(DATA EXCERPT begins)
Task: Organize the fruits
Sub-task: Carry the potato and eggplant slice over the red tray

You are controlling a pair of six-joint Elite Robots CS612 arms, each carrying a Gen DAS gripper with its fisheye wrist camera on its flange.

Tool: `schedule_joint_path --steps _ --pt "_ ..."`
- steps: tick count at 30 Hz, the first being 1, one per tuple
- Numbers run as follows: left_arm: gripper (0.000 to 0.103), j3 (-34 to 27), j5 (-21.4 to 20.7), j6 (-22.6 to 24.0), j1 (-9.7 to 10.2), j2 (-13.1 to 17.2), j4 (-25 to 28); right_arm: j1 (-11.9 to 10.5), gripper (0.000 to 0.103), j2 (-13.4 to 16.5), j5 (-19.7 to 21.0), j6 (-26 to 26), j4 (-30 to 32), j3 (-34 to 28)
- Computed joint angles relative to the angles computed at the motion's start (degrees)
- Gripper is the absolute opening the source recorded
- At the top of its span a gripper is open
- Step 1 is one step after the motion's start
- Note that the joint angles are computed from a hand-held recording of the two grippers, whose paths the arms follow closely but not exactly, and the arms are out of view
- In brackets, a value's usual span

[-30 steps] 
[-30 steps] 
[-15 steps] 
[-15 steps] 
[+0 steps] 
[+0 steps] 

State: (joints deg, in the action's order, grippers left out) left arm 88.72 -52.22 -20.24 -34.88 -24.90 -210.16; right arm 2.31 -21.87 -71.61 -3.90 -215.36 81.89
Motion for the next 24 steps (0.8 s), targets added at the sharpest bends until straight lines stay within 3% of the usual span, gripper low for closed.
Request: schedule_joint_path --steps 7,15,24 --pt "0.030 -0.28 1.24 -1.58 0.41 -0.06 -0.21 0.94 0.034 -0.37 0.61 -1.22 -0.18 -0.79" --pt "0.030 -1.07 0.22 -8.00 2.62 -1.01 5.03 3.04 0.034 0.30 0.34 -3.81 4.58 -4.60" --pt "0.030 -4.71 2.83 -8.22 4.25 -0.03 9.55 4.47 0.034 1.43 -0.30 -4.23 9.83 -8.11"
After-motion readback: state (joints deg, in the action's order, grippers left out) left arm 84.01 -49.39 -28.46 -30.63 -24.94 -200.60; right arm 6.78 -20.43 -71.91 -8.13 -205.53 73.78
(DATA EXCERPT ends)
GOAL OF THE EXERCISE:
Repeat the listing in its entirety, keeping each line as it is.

EXERCISE ANSWER:
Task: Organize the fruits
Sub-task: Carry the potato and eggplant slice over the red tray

You are controlling a pair of six-joint Elite Robots CS612 arms, each carrying a Gen DAS gripper with its fisheye wrist camera on its flange.

Tool: `schedule_joint_path --steps _ --pt "_ ..."`
- steps: tick count at 30 Hz, the first being 1, one per tuple
- Numbers run as follows: left_arm: gripper (0.000 to 0.103), j3 (-34 to 27), j5 (-21.4 to 20.7), j6 (-22.6 to 24.0), j1 (-9.7 to 10.2), j2 (-13.1 to 17.2), j4 (-25 to 28); right_arm: j1 (-11.9 to 10.5), gripper (0.000 to 0.103), j2 (-13.4 to 16.5), j5 (-19.7 to 21.0), j6 (-26 to 26), j4 (-30 to 32), j3 (-34 to 28)
- Computed joint angles relative to the angles computed at the motion's start (degrees)
- Gripper is the absolute opening the source recorded
- At the top of its span a gripper is open
- Step 1 is one step after the motion's start
- Note that the joint angles are computed from a hand-held recording of the two grippers, whose paths the arms follow closely but not exactly, and the arms are out of view
- In brackets, a value's usual span

[-30 steps] 
[-30 steps] 
[-15 steps] 
[-15 steps] 
[+0 steps] 
[+0 steps] 

State: (joints deg, in the action's order, grippers left out) left arm 88.72 -52.22 -20.24 -34.88 -24.90 -210.16; right arm 2.31 -21.87 -71.61 -3.90 -215.36 81.89
Motion for the next 24 steps (0.8 s), targets added at the sharpest bends until straight lines stay within 3% of the usual span, gripper low for closed.
Request: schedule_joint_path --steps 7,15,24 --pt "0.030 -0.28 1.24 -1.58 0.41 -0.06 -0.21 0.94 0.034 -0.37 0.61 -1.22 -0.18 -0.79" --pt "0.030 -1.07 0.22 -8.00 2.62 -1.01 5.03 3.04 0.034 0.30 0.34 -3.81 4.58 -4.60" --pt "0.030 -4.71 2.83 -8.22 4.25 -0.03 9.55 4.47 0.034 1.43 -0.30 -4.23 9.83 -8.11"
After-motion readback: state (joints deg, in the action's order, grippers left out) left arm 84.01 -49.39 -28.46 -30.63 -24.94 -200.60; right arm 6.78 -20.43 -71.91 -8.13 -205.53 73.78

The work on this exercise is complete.